Spiacevole caso Chiara Ferragni, che fa un annuncio su Instagram e utilizza anche il figlioletto Leon per invitare i suoi milioni di followers a votare suo marito Fedez in gara con la Michielin che erano 21esimi in classifica nella terza serata e che schizzano in zona podio. Assurdo e pure scorretto, ma questo è il potere assoluto di chi però può parlare solo a chi probabilmente non è dotato di giudizio critico. L’essere famosi è una cosa, il talento è un’altra. Mai mischiare le due cose, si finisce di restare incastrati in un limbo deleterio per la musica e l’arte.

Il fenomeno di questa 71esima edizione del Festival di Sanremo resta lui, Achille Lauro ed i suoi “quadri d’autore”. Vere e proprie performance artistiche che mostrano la versatilità del cantante romano, il suo desiderio di sdoganare l’ovvio e i cliché, di riportare all’essenza del proprio essere la vita del singolo, che può essere quel che vuole se possiede una propria identità che pulsa, che si affaccia al mondo, che mostra istinto e fragilità.

Ottime performance in tutte le serate di questa edizione del Festival di Sanremo, ma ieri sera mi ha toccato profondamente la sua “C’è la vie”, annunciato dal ballerino classico Giacomo Castellana.

Achille Lauro e quel suo monologo travolgente:

È giunto il nostro momento. La nostra stessa fine in questa strana fiaba. La più grande storia raccontata mai. Maschere dissimili recitano per il compimento della stessa grande opera. Tragedia e commedia. Essenza ed esistenza. Intesa e incomprensione. Elementi di un’orchestra troppo grande per essere compresa da comuni mortali. È giunto il nostro momento. Colpevoli, innocenti. Attori, uditori. Santi, peccatori. Tutti insieme sulla stessa strada di stelle. Di fronte alle porte del Paradiso. Tutti con la stessa carne debole. La stessa rosa che ci trafigge il petto. Insieme, inginocchiati davanti al sipario della vita. E così sia. Dio benedica Solo Noi. Esseri Umani”.

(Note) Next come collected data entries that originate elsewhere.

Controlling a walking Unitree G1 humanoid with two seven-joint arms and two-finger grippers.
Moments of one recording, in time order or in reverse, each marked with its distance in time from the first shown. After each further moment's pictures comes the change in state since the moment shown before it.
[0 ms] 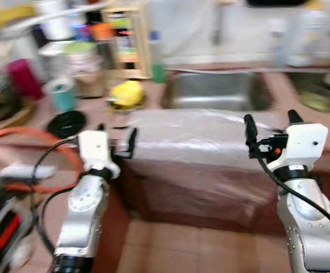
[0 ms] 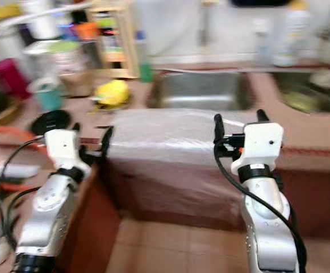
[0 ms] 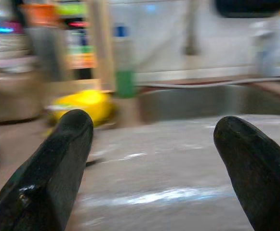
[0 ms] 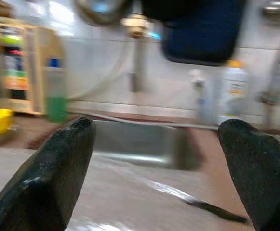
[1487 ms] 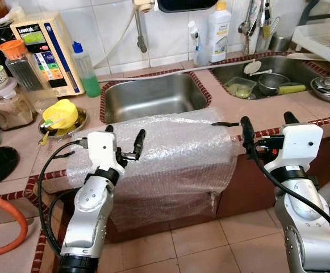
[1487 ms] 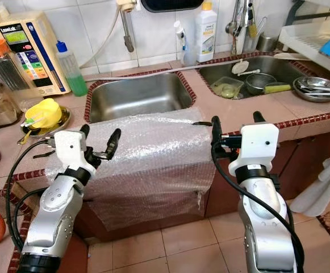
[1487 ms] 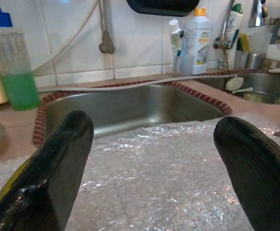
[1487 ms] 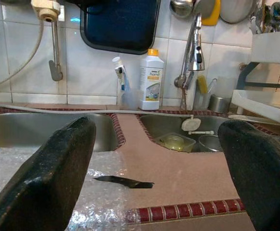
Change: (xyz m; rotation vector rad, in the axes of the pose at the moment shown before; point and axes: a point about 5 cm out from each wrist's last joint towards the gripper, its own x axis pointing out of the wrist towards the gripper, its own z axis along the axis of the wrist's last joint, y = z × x) left arm -0.001 -0.004 -0.006 -0.027 0.023 0.001; right arm -0.001 0.005 -0.004 0.004 0.023 0.018
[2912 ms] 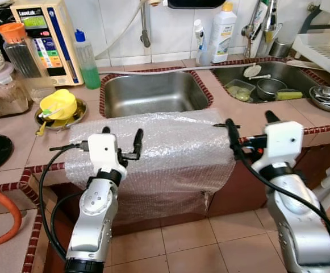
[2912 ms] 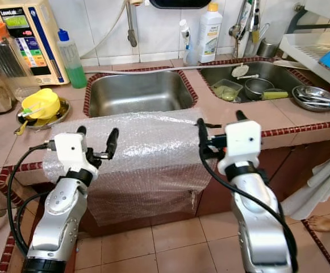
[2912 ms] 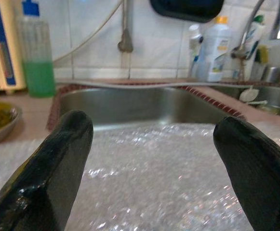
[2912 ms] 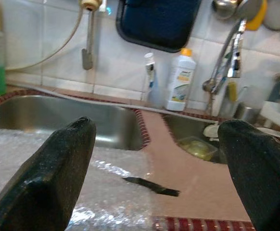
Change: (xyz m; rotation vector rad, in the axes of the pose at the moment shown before) left arm -0.003 -0.009 0.004 0.007 -0.034 0.064; right arm 0.005 0.013 -0.001 -0.010 0.012 0.101
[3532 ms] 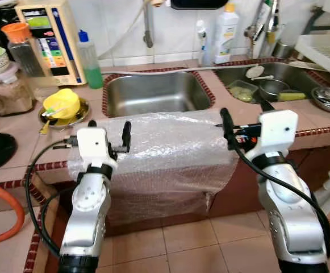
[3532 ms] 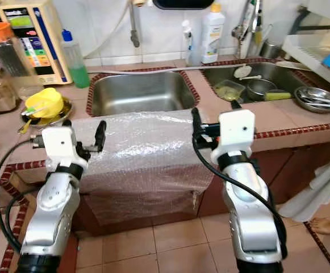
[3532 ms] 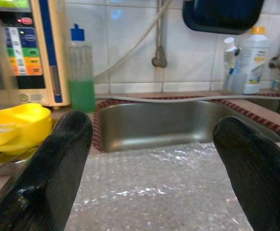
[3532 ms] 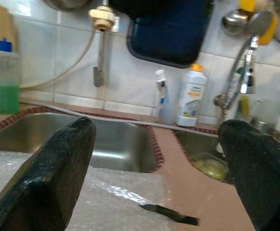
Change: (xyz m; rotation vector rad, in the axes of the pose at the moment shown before) left arm 0.006 0.017 0.012 0.066 -0.040 0.120; right arm 0.019 0.014 0.007 0.023 -0.037 0.021
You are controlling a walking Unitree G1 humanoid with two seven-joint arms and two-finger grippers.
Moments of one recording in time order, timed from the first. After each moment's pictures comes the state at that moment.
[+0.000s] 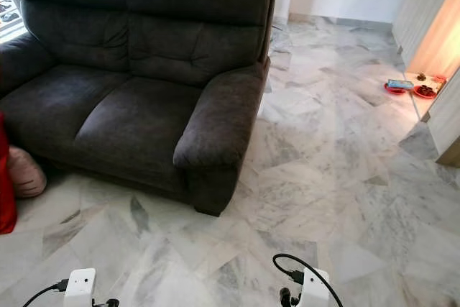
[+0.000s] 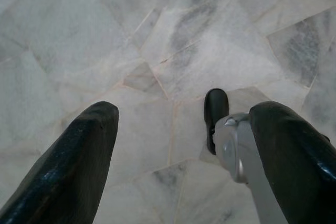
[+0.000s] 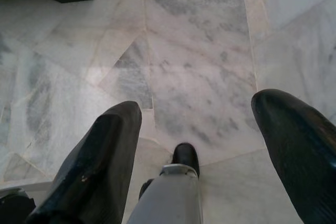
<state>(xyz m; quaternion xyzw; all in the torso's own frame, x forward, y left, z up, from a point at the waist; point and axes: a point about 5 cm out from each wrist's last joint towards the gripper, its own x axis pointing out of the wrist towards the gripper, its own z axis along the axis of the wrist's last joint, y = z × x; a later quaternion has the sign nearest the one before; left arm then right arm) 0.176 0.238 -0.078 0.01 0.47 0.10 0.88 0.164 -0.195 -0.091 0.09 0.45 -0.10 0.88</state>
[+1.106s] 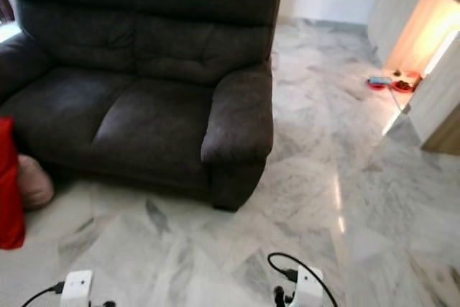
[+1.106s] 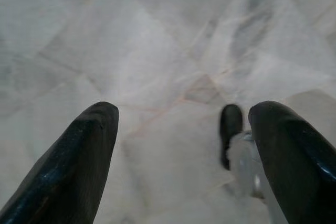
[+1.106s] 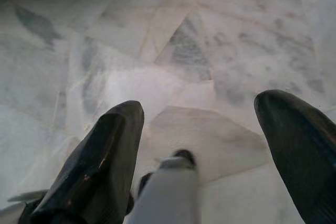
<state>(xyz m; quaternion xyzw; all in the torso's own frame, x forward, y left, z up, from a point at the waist) 0.175 0.244 -0.077 0.01 0.47 0.10 0.88 0.171 -0.187 -0.089 0.10 0.45 -0.10 0.88</state>
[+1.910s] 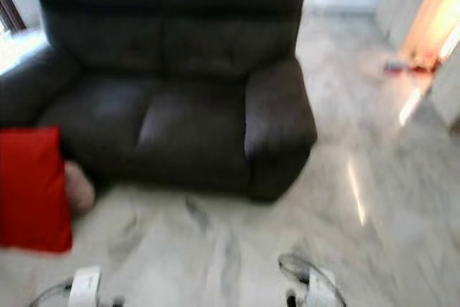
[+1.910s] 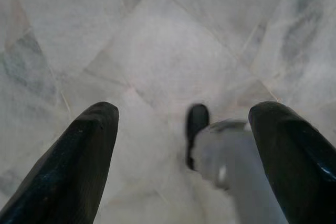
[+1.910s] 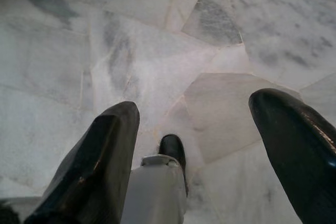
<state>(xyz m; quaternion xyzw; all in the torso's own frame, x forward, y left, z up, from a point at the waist) 0.180 0.231 -0.078 0.00 0.46 0.09 0.88 0.159 -0.201 -0.092 0.09 0.46 -0.11 0.88</state>
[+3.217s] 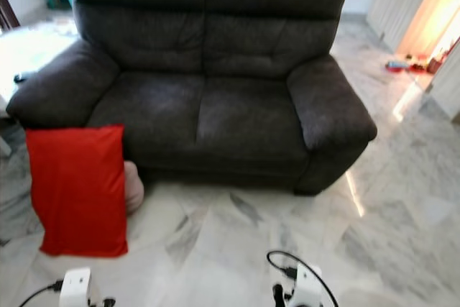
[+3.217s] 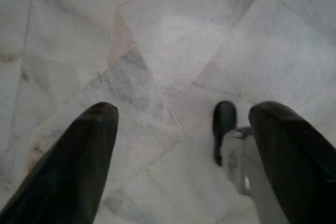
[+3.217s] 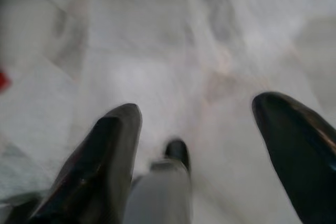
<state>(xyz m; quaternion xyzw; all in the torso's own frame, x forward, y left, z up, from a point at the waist) 0.178 0.234 -0.078 -0.01 0.46 0.10 0.88 0.164 -0.197 -0.091 0.09 0.46 -0.10 0.88</state>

Achille Lauro e quella rosa piantata nel petto, che sanguina e che fa male come quelle parole violente e terribili che l’hanno investito e travolto spesso, durante il suo inizio di carriera: “Achille Lauro fai schifo, sei una vergognosa, mi fa schifo solo l’idea, vergognoso, volgare, inutile pagliaccio“.

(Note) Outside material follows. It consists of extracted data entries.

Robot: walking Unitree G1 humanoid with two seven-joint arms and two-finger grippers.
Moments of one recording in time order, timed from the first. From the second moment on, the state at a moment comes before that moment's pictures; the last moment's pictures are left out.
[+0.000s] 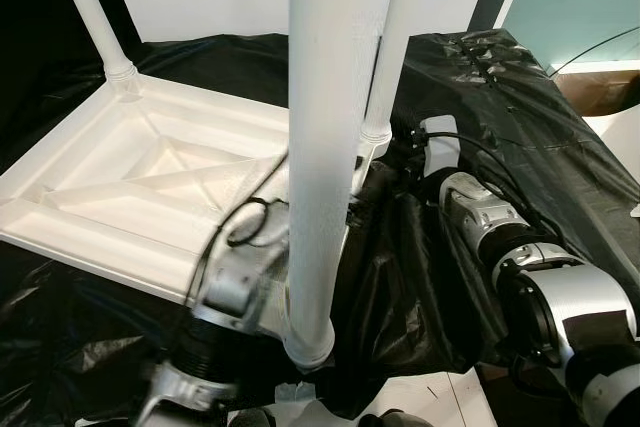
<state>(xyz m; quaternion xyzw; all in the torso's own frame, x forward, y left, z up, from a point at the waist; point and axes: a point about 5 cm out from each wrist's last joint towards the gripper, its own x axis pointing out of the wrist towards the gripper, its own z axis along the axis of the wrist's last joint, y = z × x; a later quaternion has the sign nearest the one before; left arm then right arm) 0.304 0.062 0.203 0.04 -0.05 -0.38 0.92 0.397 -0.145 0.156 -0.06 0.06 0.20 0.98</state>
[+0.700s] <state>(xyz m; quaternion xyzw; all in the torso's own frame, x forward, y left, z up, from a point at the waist) 0.282 0.189 0.192 0.18 0.03 -0.41 0.89 0.363 -0.177 0.149 -0.02 -0.01 0.27 0.96</state>
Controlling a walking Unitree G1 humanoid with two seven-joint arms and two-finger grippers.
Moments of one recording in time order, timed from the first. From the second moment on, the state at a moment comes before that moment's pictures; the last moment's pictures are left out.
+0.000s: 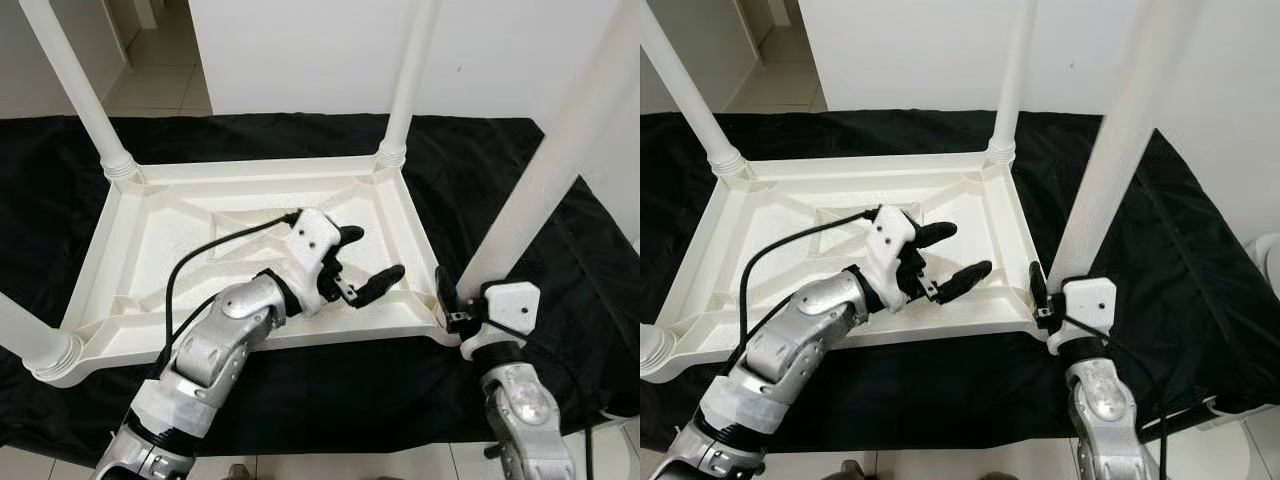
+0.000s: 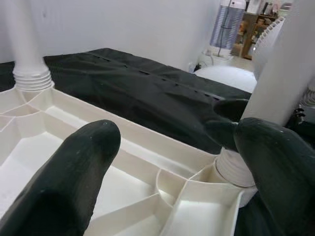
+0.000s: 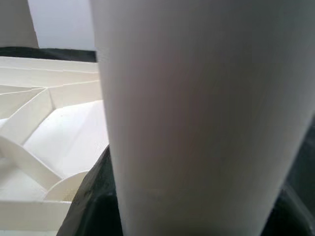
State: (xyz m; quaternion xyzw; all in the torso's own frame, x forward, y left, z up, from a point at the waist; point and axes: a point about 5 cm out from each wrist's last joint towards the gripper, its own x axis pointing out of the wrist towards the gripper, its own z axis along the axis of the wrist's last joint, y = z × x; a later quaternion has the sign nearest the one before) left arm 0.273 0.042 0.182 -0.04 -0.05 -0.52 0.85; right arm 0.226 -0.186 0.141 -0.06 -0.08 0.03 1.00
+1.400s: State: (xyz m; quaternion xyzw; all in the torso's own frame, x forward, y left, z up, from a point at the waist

E lui, canta, “C’è la vie”.

Zlatan Ibrahimovic ospite fisso, che fa ridere di tanto in tanto, che di sé parla in terza persona, che è stato serata dopo serata, un personaggio adeguato alla kermesse.

Tra le giovani proposte, vince un giovane con un nome davvero improbabile, Gaudiano, che sbaraglia tutti anche lui, Folcast, di cui sentiremo parlare molto in futuro,  il più bravo di tutti, a mio avviso con la sua “Scopriti” ed anche Davide Shorty dato per favorito con “Regina”, pezzo dalle sonorità già sentite e che mi ha ricordato moltissimo “un amore da favola” che fu di Giorgia.

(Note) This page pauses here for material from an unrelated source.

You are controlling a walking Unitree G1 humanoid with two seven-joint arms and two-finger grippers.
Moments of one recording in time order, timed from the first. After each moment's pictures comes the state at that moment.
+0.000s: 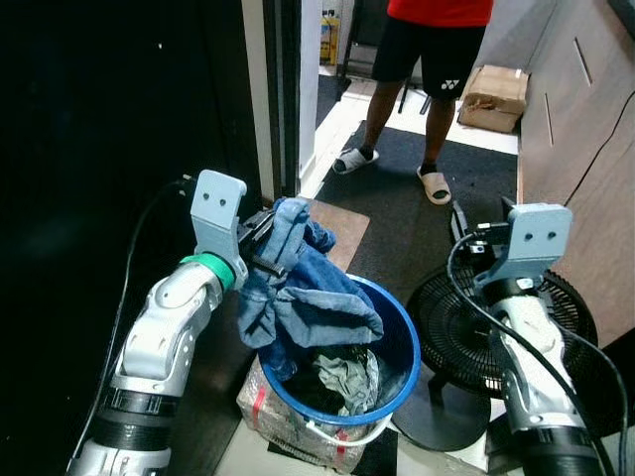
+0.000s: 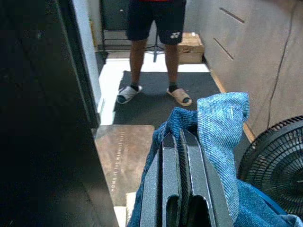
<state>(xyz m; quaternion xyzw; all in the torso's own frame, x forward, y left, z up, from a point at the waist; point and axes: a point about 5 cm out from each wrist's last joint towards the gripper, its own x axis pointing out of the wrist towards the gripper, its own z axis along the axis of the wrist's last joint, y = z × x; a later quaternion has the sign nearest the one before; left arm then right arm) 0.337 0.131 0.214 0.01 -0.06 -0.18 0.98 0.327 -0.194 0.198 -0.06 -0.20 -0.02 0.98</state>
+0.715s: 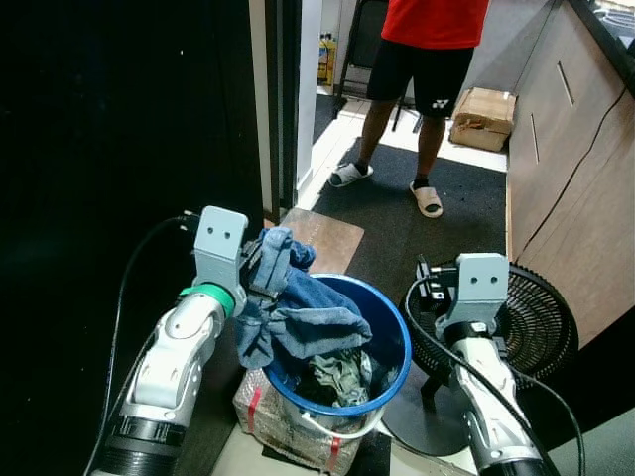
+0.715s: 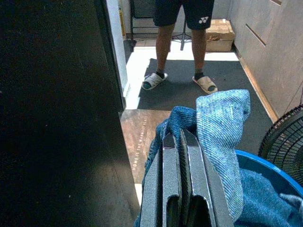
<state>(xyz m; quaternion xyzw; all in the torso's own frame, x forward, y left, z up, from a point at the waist) 0.328 0.136 0.177 0.04 -0.02 -0.12 0.99 0.318 -0.172 0.139 -0.05 -0.11 -0.05 0.99</state>
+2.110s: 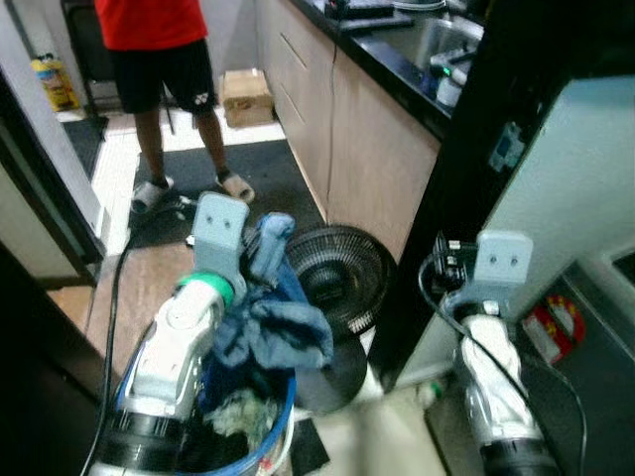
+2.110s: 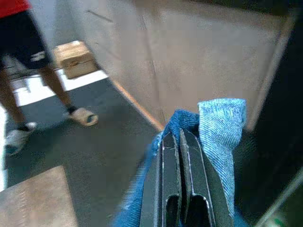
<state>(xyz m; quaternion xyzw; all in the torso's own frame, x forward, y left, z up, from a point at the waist) 0.330 0.121 0.191 0.03 -0.04 -0.13 0.99 0.326 -0.189 0.155 -0.03 -0.13 -0.11 0.98</state>
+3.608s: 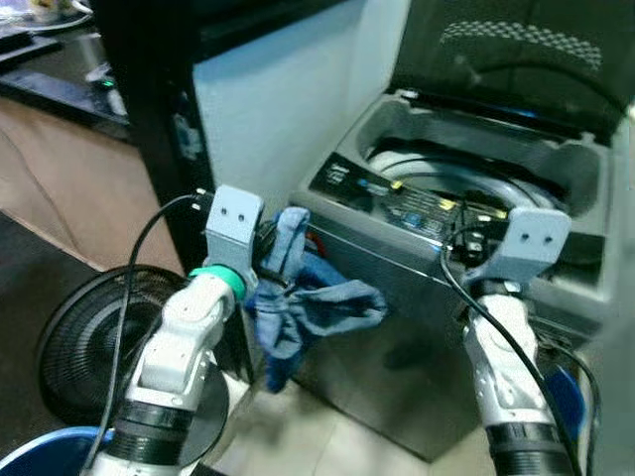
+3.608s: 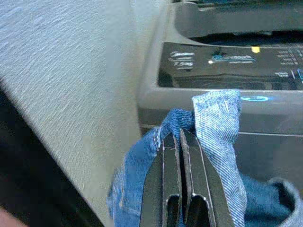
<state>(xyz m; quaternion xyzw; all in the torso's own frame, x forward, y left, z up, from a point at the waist) 0.336 0.134 0.213 0.06 -0.07 -0.13 0.99 0.330 -0.170 0.226 0.00 -0.26 -0.07 0.96</state>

Amadeus ha dichiarato che non presenterà il prossimo festival di Sanremo. 
Intanto anche per quest’anno – anno non facile –  ha saputo con garbo reggere le redini della famosa Kermesse canora, con indosso i suoi abiti – improbabili fuori dal palco sanremese – e con la serietà di chi non si piega neanche davanti alle critiche e alle offese che hanno investito la sua famiglia.

Tralascio la questione ascolti, perché quest’anno è tutto un po’ così.
Il coprifuoco ha forse “costretto” qualcuno davanti alla tv in questi giorni, ma c’è stato anche il fenomeno dei giovanissimi che hanno guardato Sanremo, e questo fenomeno andrebbe studiato.

Embè? – direte.
Non dici nulla sui vincitori?
Beh … meritavano il finale.

I Maneskin, vincitori della 71esima edizione, hanno sdoganato il rock a Sanremo, luogo della classica canzone sanremese; sono giovani e capaci di ulteriore miglioramento. Hanno una loro personalità artistica e li ho molto apprezzati nella serata dei duetti insieme a Manuel Agnelli nella loro versione di “Amandoti” dei CCCP. Meglio loro che Fedez, non erano i miei preferiti, non so se ricorderemo il refrain nei prossimi mesi, io sicuramente no ma sono contenta per i loro fan, mia sorella compresa.

Lunga vita ai Maneskin e alla musica, perché è lei che ci salva … sempre.

Simona Stammelluti 

Il Festival di Sanremo 2021 lo Vincono i Maneskin

Secondi Michielin Fedez

Terzo Ermal Meta

 

premio della critica “Mia Martini” a Willie Peyote con “mai dire mai”

Premio “Lucio Dalla” a Colapesce e Dimartino con “musica leggerissima”

Premio “Sergio Bardotti” (per il miglior testo)  a Madame con “voce”

Premio “Giancarlo Bigazzi” (per la migliore composizione musicale)  a Ermal Meta con “Un milione di cose da dirti”

 

Una terza serata davvero difficile da sopportare.
5 ore per 23 duetti, non sono proprio una passeggiata di salute, soprattutto se – come in questa edizione – ci si imbatte nei più brutti duetti della storia del Festival di Sanremo, fatta salva qualche eccezione che con piacere vi racconto.

E allora si finisce per attendere ore ed ore l’arrivo del nostro idolo, Achille Lauro che ormai è l’unica certezza di questa edizione ventiventi e che anche ieri sera ha dato lustro alla Kermesse canora con una performance di grande impatto emotivo e visivo. Con un monologo su Penelope, una intensa Monica Guerritore appare sul palco subito dopo la pubblicità catapultando il pubblico a casa in una dimensione artistica di altissimo livello e degno prologo dell’ingresso in scena del quadro dorato dell’artista romano. “Penelope” è la canzone regalata nella terza serata del festival insieme ad Emma che non mi è sembrata invece abbastanza calata nell’atmosfera surreale e appagante.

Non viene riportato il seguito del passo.